There Goes Crazy Ass George Again:
Imagine you're at your favorite bar, a neighborhood joint, named after the owner in just one word ("Joe's" or "Juanita's"), where all the crap hanging on the walls is the real deal, stuff that Joe or Juanita actually picked up at real ball parks, stadiums, and rinks, not just ordered out of a bar decor catalog. It ain't the nicest place, but, hell, it's just down the street and Juanita knows just how strong you like your third and fourth whiskey sours.
At the end of the bar, in the dark corner near the tiny johns, sits Crazy Ass George, twitchin' and mumblin', clinging to that glass mug like it's a life preserver, swirlin' that shot around like it's holy water. And despite all the times he's passed out and fallen off that stool, all the times he's threatened to fight the pool players who bump him with their cues, he's always there. And Crazy Ass George, he's got those shakes, man, the never-quite-endin' DTs, always movin' with a little jitter. Crazy Ass George was a nuthouse schizoid for a good part of the 1970s, set free back in the Reagan era to wander the streets until he found this corner of this bar. He never served in Vietnam, but he sure can talk like he did.
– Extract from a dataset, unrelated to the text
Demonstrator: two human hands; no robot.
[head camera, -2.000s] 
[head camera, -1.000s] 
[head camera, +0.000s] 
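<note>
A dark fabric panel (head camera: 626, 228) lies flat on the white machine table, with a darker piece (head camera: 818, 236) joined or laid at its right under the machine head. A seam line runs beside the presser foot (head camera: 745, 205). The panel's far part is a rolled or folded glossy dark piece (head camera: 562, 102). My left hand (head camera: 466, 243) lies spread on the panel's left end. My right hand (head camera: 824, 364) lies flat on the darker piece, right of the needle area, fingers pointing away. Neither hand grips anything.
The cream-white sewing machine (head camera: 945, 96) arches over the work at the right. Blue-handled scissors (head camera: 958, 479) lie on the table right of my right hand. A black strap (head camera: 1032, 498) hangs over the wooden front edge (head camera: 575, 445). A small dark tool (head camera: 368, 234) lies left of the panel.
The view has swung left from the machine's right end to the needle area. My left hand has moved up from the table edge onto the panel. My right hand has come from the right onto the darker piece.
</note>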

Crazy Ass George sees things, shit no one else sees, and you get him tanked up enough, he'll start tellin' you about all the phantoms and demons that are floatin' around him. When he gets goin', like Henry Darger on his last Vivian Girl bender, Crazy Ass George'll spin whole universes of bugfuck insane shit. He calls them "evil," he calls them "radical," and he talks about how they wanna take over the world of human beings. It's a pity, Juanita'll tell you, how Crazy Ass George was just a crap-his-own-pants alcoholic until September 11, 2001, when all of a sudden his gibberish began to take on this apocalyptic tone.
You may even sit and listen to him for a moment or two, hearing him babble on about "Evil men, obsessed with ambition and unburdened by conscience, must be taken very seriously -- and we must stop them before their crimes can multiply." You can make out phrases like "enslave whole nations and intimidate the world" and "the rage of the killers" and "cold-blooded contempt for human life."
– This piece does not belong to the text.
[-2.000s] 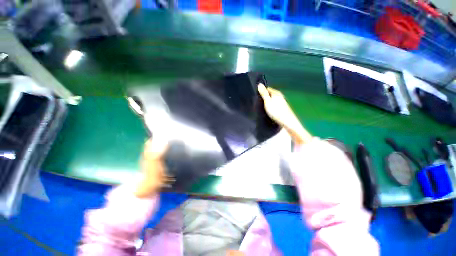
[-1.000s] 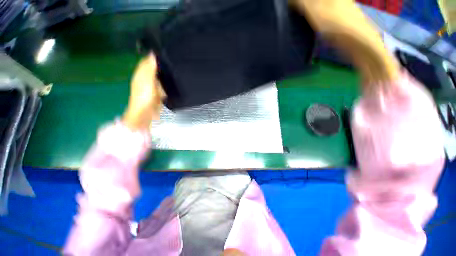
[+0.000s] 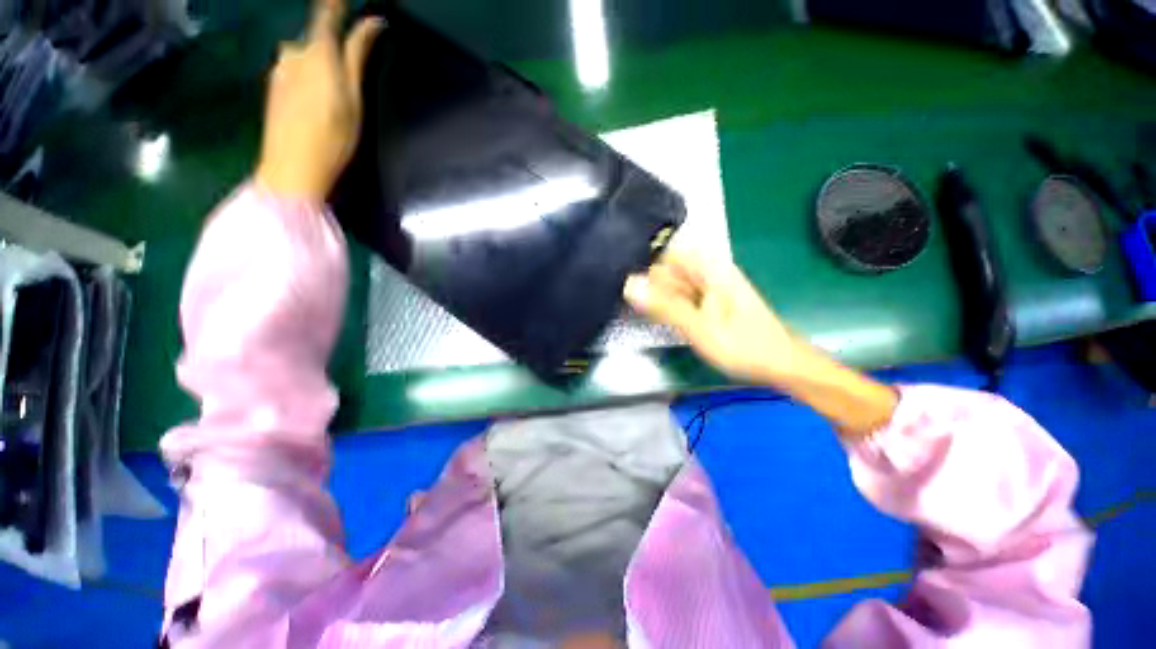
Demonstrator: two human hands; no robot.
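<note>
A glossy black panel unit is tilted diagonally over the silvery foam sheet, with small brass-coloured marks at its near right corners. My left hand is at its far left edge, fingers spread along the edge; part of the thumb side is hidden. My right hand holds the near right end between thumb and fingers. Whether the unit touches the sheet cannot be told.
On the green bench at right are a round dish of dark screws, a black electric screwdriver, a greyer second dish and a blue bin. Wrapped panels stand at left. More units lie at the far right.
The panel unit was lifted up and away from me, and is now lower over the foam sheet and turned diagonally. My left hand has moved to its far end, my right hand nearer to me.
</note>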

Yes, you listen to Crazy Ass George long enough and you're gonna start to sense harpy wings blowing a breeze that ruffles your hair, you're gonna feel claws testing the elasticity of your flesh, you're gonna smell a breath decadent with human gore wafting across your nostrils. When you're in that corner with Crazy Ass George, all sorts of horrors can seem real, immediate, and terrible. And those horrors must be stopped before they rip our children from our arms and drag them, screaming, into realms of hell we have only dreamt of.
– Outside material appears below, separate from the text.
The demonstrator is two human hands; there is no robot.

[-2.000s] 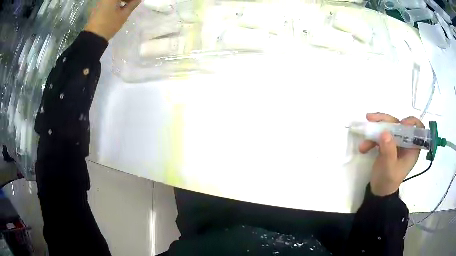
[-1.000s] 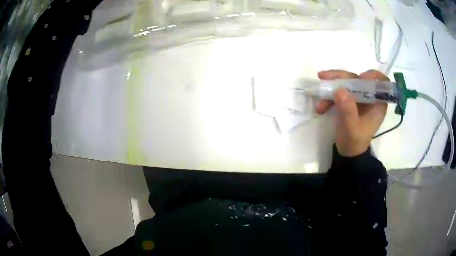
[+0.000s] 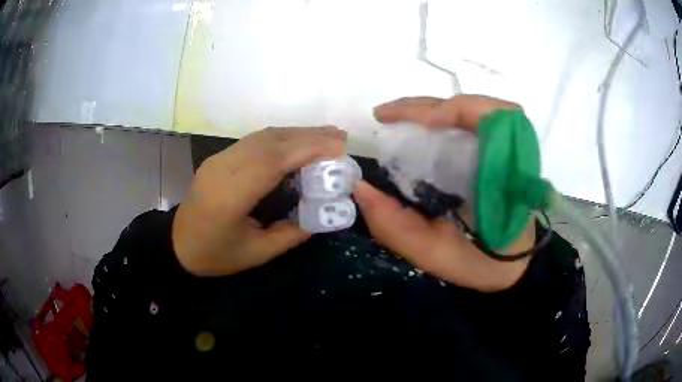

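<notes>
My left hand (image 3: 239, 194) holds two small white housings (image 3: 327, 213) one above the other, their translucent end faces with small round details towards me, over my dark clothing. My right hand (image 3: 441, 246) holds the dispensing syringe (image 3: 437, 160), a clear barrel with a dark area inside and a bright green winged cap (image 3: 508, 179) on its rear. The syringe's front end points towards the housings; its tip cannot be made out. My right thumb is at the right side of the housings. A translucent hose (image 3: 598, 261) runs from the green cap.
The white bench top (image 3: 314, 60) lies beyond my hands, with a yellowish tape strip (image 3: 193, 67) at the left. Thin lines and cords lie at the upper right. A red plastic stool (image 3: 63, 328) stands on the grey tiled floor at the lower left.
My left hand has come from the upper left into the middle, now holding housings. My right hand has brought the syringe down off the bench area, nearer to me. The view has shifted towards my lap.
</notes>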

You shake yourself free of Crazy Ass George. Surely, you realize, we live in dangerous times, times of monsters real and sentient. But we simply cannot exist as Crazy Ass George believes we ought to, on our guard constantly, scanning the sky for endless chimeric enemies, bolting our doors to our neighbors. It's soul-withering and, ultimately, renders us victims as well. And then there's the other possibilities: that Crazy Ass George is completely, utterly wrong, or that Crazy Ass George is the demon himself, and one day someone will show you the dump where he tossed the corpses of burnt children. Besides, Crazy Ass George is just a worthless, slurring drunk, right?
You turn to leave the bar, something Crazy Ass George won't do until he's pissed himself and the bar stool. And outside, where the rest of us are, there's only the cool breeze, smelling of rich autumn, blowing away the scent of summer decay, and stars, man, bright fuckin' stars, against a big, dark, endless sky, and earth under your feet that'll take you back home.